[Directions for this task]: Would you count how many lines of the material below hold the string "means"? Give only the number.

[Extracted information]:
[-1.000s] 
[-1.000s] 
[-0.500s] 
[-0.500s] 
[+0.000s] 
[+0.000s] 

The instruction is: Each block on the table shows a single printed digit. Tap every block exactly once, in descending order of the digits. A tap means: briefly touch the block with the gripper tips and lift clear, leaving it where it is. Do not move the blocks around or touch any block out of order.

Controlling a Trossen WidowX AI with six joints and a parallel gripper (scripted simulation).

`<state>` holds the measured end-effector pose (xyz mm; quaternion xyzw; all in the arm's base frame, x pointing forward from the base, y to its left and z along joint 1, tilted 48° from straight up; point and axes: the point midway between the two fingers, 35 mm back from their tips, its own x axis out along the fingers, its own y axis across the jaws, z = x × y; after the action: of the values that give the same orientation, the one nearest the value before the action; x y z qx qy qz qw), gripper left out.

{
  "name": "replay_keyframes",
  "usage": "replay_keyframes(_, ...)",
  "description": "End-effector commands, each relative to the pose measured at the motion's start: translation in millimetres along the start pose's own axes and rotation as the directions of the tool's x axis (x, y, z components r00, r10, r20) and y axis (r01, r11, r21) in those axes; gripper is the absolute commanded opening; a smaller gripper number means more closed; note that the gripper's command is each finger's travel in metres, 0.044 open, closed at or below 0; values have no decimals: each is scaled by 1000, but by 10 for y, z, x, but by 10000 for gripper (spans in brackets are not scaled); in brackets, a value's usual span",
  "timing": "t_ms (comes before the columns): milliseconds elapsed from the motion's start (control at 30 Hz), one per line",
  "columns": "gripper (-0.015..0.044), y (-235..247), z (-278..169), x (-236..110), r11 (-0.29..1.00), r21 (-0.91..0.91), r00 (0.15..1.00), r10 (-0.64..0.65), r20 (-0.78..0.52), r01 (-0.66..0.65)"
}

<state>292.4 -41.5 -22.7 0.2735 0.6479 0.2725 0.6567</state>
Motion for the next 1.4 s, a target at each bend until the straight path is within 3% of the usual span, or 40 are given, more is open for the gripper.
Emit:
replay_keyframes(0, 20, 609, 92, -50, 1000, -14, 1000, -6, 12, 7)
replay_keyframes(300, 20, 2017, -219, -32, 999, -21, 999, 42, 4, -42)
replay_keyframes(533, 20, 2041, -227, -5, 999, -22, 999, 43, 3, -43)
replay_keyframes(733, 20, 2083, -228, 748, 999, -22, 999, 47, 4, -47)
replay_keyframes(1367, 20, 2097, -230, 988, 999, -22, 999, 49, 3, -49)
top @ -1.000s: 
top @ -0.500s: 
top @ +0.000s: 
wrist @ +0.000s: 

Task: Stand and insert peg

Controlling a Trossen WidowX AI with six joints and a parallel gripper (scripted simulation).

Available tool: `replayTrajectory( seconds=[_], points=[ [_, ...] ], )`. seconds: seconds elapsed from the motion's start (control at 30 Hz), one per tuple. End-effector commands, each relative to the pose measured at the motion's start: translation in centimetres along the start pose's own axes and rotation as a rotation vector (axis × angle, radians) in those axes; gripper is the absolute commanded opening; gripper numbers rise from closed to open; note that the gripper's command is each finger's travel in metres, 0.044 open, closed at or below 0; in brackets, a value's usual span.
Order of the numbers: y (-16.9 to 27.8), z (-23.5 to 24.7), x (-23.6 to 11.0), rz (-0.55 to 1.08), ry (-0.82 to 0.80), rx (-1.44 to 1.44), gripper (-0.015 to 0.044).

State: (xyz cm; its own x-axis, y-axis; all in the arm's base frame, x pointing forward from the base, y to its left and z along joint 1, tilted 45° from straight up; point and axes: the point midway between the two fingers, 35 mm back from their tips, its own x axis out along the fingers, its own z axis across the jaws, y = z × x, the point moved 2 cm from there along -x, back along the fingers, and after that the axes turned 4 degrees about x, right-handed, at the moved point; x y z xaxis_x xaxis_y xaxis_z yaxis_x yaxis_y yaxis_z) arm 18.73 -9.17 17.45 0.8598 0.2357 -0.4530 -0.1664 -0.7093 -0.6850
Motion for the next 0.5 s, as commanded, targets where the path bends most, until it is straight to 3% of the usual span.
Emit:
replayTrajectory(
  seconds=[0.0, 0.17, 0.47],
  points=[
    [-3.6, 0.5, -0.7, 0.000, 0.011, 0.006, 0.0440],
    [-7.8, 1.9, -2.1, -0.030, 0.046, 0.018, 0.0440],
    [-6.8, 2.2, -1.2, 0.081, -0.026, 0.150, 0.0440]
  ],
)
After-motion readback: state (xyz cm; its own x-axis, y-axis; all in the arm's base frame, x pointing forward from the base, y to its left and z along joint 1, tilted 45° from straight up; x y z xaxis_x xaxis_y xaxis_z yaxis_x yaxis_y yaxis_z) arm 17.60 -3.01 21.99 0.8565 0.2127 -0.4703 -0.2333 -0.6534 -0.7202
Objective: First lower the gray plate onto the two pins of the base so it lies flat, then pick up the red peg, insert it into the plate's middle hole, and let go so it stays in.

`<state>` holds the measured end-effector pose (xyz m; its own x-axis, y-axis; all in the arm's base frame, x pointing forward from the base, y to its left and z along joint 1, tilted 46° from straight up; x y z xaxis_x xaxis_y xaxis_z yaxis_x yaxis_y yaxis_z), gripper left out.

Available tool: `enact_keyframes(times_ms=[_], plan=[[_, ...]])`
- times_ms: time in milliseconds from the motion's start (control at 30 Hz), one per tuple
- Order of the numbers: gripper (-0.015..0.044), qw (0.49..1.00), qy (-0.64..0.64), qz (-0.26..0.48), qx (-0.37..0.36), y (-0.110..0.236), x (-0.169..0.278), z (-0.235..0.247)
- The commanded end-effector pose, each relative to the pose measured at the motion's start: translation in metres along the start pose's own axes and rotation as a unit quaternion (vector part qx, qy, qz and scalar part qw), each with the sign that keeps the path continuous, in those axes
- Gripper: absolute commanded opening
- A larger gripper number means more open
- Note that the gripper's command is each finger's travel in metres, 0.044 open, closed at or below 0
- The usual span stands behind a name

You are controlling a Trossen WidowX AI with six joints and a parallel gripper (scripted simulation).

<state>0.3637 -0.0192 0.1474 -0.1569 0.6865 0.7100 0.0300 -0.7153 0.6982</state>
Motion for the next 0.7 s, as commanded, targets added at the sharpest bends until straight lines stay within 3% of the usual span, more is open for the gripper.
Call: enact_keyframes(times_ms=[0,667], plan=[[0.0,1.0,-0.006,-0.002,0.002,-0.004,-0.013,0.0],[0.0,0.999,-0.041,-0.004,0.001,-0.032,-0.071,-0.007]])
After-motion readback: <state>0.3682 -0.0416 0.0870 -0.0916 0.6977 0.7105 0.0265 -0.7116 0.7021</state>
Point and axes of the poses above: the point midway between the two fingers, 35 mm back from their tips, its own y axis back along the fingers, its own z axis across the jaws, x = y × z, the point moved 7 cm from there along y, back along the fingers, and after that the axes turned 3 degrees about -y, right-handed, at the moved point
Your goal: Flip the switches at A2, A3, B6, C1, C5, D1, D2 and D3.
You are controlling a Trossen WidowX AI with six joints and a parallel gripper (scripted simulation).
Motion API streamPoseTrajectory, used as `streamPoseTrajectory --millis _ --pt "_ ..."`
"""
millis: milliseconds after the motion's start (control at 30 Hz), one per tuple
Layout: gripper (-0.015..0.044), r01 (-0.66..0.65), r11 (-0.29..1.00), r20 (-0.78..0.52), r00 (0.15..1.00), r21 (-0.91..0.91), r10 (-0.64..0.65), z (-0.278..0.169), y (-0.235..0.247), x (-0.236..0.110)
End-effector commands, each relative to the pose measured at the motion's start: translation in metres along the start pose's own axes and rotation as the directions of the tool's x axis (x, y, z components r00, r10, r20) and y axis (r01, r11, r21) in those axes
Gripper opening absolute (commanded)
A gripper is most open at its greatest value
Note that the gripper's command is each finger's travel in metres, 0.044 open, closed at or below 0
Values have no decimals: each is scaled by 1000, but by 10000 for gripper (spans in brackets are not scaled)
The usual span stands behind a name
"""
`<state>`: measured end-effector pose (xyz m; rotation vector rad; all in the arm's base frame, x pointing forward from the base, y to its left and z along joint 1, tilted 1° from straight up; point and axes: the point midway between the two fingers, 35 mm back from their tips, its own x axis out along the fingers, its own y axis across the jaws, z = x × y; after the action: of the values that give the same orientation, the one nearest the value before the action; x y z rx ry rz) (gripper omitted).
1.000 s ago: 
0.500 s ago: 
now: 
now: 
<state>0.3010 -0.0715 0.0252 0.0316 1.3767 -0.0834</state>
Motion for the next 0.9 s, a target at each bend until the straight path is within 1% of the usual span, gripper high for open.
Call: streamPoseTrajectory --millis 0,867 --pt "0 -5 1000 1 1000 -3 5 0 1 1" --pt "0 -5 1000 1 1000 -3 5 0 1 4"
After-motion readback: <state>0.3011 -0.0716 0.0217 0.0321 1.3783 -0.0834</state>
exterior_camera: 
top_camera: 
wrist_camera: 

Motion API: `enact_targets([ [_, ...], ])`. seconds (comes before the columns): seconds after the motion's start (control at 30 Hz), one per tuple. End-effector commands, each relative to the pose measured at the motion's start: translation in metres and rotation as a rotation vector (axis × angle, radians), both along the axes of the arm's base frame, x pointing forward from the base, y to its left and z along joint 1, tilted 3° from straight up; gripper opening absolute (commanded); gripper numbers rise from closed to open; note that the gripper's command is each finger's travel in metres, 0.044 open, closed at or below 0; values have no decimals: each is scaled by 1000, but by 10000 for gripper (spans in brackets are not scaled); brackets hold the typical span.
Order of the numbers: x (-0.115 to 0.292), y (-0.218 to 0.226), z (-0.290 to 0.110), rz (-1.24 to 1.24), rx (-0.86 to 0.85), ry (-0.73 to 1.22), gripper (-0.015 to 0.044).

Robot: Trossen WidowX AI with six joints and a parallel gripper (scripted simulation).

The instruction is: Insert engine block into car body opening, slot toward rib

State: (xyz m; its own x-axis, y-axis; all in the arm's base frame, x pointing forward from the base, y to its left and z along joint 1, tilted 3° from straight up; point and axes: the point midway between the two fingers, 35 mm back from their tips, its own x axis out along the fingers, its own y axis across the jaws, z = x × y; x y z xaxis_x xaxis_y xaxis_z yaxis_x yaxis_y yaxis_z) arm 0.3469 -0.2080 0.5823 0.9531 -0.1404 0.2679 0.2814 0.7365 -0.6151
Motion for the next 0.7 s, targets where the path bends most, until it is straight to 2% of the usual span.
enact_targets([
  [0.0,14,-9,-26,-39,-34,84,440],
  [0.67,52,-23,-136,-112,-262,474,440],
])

[Solution to this problem]: 3